Falklands: Spat As Argentina Ditches Talks

Argentina's foreign minister has pulled out of talks with William Hague over the future of the Falklands after the Foreign Secretary insisted islanders should also be present.

Representatives of the Falklands Islands government were flying to London this weekend to tell Hector Timerman that Buenos Aires should respect islanders' rights and leave them in peace.

But Mr Timerman had initially asked for one-to-one talks with the Foreign Secretary and promptly cancelled their meeting because Argentina does not recognise the island government's legitimacy.

He insisted that the United Nations saw the dispute over the islands, known in Argentina as the Malvinas, as a bilateral issue between Buenos Aires and London.

And he pointedly said that he was sorry Mr Hague "can't meet without the supervision of the colonists from the Malvinas".

Mr Timerman invited the Foreign Secretary to meet him in Buenos Aires instead, where he said "my fellow foreign ministers can freely meet with whomever they wish without being pressured or having their presence conditioned on meetings that they haven't asked for and don't interest them".

The spat is the latest development in the row over the future of the islands - which Argentina's president Cristina Fernandez de Kirchner insists should come under its sovereignty.

She launched adverts in British newspapers last month claiming Argentina had been stripped of the islands in "a blatant exercise of 19th century colonialism".

Prime Minister David Cameron has repeatedly insisted the residents of the Falklands must decide their own future and a referendum on the islands' political status is to be held in March.

In a statement released before Mr Timerman turned down the meeting, the Legislative Assembly of the Falkland Islands stressed that their representatives, Dick Sawle and Jan Cheek, would not be "negotiating any deal".

"Rather we are anticipating a full and frank exchange of views," the assembly said. "Indeed we look forward to giving Mr Timerman some very direct messages on the unacceptability of Argentina's actions against the Falkland Islands in recent years.

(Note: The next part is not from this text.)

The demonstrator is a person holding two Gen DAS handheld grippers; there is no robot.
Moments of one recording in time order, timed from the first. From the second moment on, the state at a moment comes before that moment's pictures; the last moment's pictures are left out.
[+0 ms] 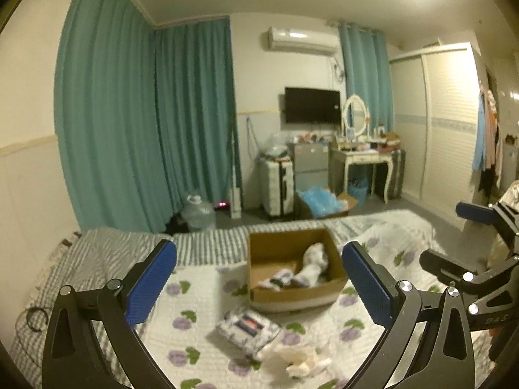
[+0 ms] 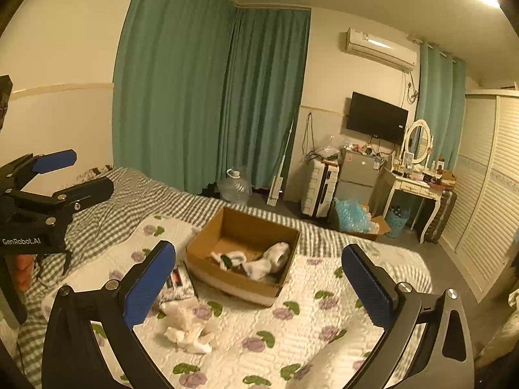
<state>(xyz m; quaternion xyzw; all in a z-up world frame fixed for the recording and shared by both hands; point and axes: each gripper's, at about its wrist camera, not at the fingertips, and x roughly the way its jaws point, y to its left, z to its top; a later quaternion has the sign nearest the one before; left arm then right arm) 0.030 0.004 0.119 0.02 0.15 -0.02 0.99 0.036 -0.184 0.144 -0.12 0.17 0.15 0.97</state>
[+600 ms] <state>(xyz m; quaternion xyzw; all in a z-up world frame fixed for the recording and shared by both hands) 0.060 0.018 -0.028 -0.02 0.25 0.00 0.97 0.101 -0.161 -0.034 -0.12 0.31 0.20 0.92</state>
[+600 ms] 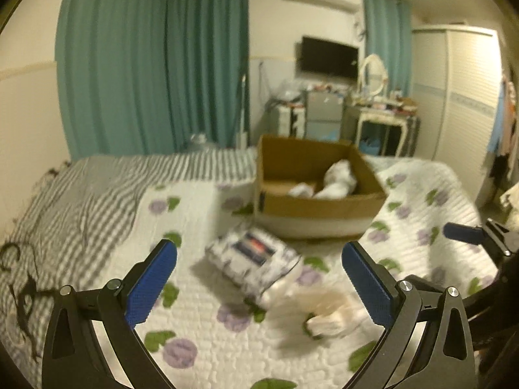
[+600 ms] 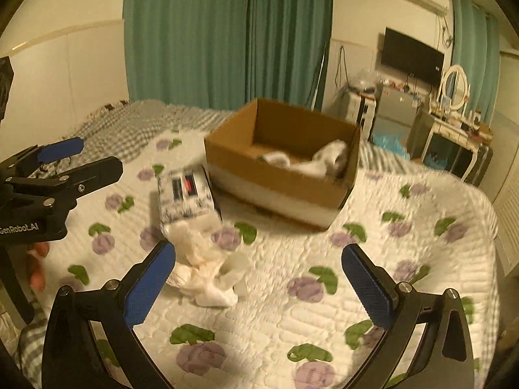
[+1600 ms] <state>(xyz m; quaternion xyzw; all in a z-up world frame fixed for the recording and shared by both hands) 0.101 -0.028 -0.134 -0.02 0.40 -0.14 0.90 0.132 -0.198 -0.091 -0.06 0.39 0.12 0.91</state>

"We demand that our rights be respected, and that we be left in peace to choose our own future and to develop our country for our children and generations to come.

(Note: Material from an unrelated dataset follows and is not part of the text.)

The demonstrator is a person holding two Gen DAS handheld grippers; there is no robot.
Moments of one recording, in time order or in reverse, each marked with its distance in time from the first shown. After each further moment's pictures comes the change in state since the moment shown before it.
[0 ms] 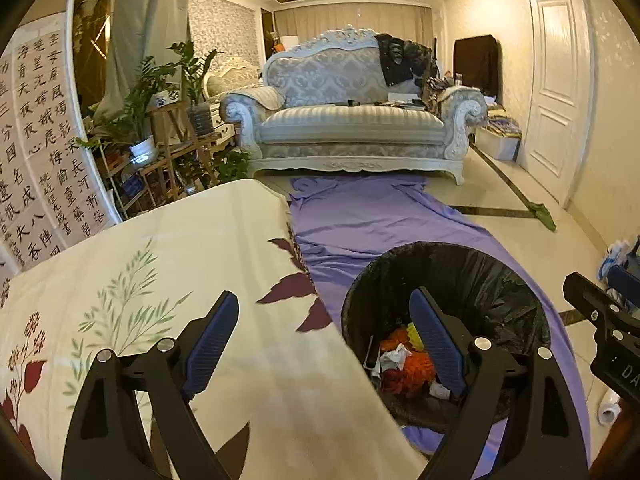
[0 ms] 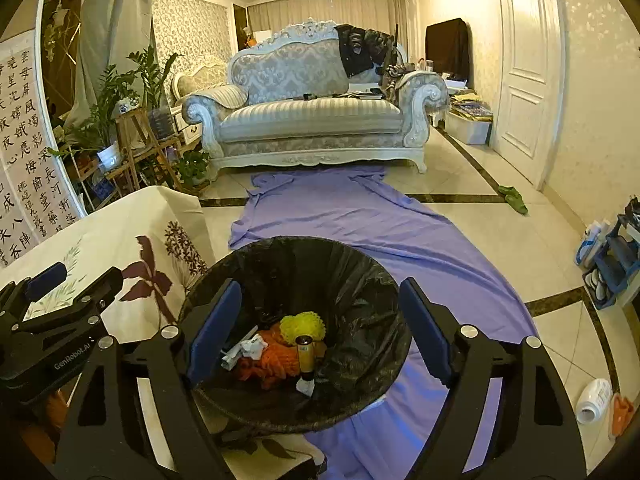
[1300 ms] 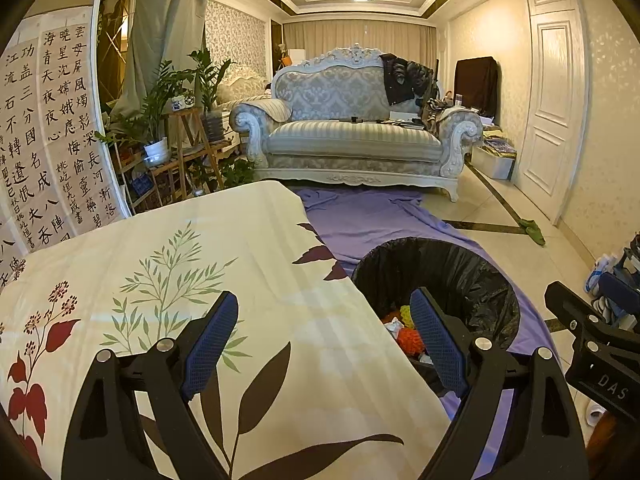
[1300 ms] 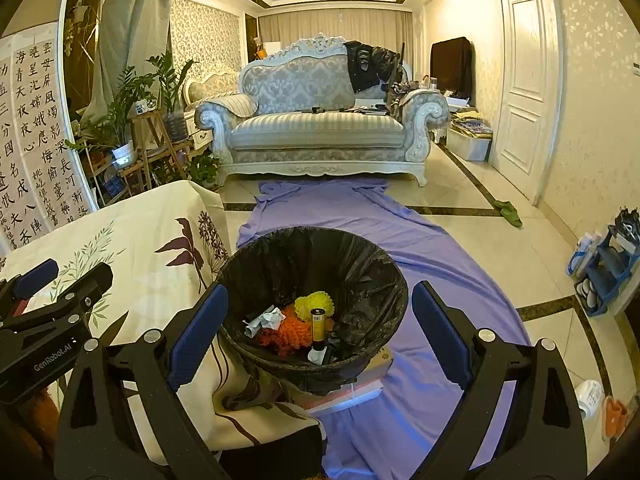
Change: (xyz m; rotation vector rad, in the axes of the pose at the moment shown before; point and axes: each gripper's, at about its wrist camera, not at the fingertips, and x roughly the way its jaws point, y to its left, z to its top) left arm -0.075 0.025 -0.032 -0.040 -0.056 -0.016; right arm -0.073 0.025 -0.036 -0.041 -0.047 -0.004
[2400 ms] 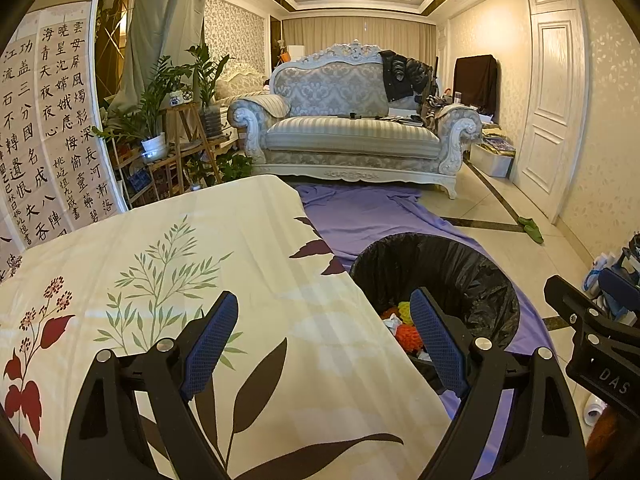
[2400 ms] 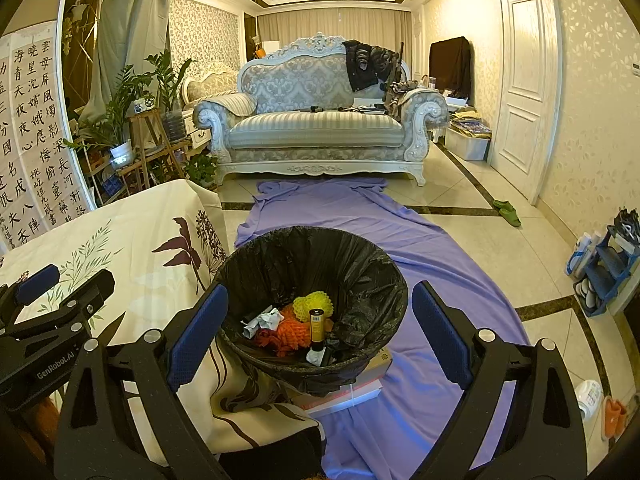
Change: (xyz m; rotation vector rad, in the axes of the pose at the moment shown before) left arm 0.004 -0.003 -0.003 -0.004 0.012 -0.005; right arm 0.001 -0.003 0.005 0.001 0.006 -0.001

"It is only right that he should hear this directly from us, as well as from Mr Hague."

In its statement, the Falklands assembly cited Britain's opposition to "any negotiations over the sovereignty of the Falkland Islands unless and until the Falkland Islanders so wish".

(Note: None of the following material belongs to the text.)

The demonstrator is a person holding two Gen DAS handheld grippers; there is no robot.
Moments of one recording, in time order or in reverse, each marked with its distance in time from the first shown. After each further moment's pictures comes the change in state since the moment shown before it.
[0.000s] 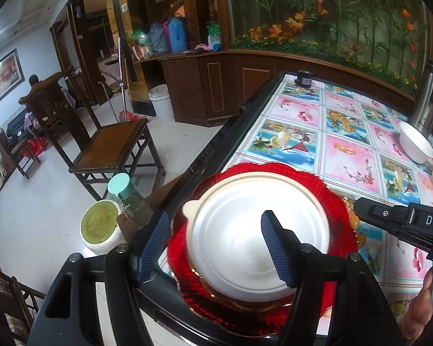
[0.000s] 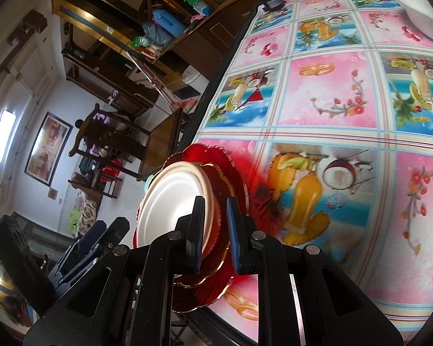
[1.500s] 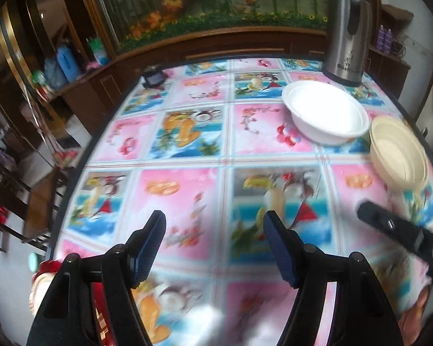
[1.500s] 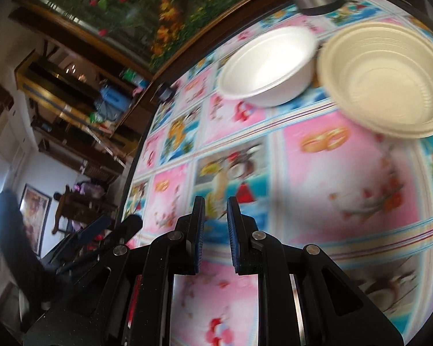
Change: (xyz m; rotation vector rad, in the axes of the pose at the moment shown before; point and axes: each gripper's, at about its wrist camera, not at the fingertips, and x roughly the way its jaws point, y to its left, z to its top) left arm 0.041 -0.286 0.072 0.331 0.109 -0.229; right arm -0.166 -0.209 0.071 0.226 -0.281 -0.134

"The Falkland Islands Legislative Assembly believes that the result of the forthcoming referendum will demonstrate definitively that we do not. Should the issue of sovereignty be raised at the meeting, it will not be discussed," it said.

"Members of the Legislative Assembly made it clear in their letter of 2012 to President Fernandez de Kirchner ... that the Falkland Islands Government is willing to meet with the Government of Argentina in order to make our views clear, and to discuss matters of mutual interest including fisheries and communication."

Following Mr Timerman's withdrawal from the talks, the British government expressed renewed concern about Argentina's attitute to the islands.

A Foreign Office spokesman said: "We have always said that we are open to discuss a wide range of issues that affect our two countries, including our respective interests as members of theUnited Nations Security Council.

"However, it is clear from Mr Timerman's plans in the UK that the Falkland Islands are already on his agenda.

"We remain concerned about the Argentine government's behaviour towards the Falkland islanders, so it is right and proper that they are involved in the part of the meeting that concerns the islands.

"We have made that clear to the Argentine government in recent exchanges, and the Foreign Secretary's offer of a meeting on these terms still stands."

Mr Cameron's spokesman added: "The prime minister is disappointed by the decision but the offer still stands if the Argentinians change their minds."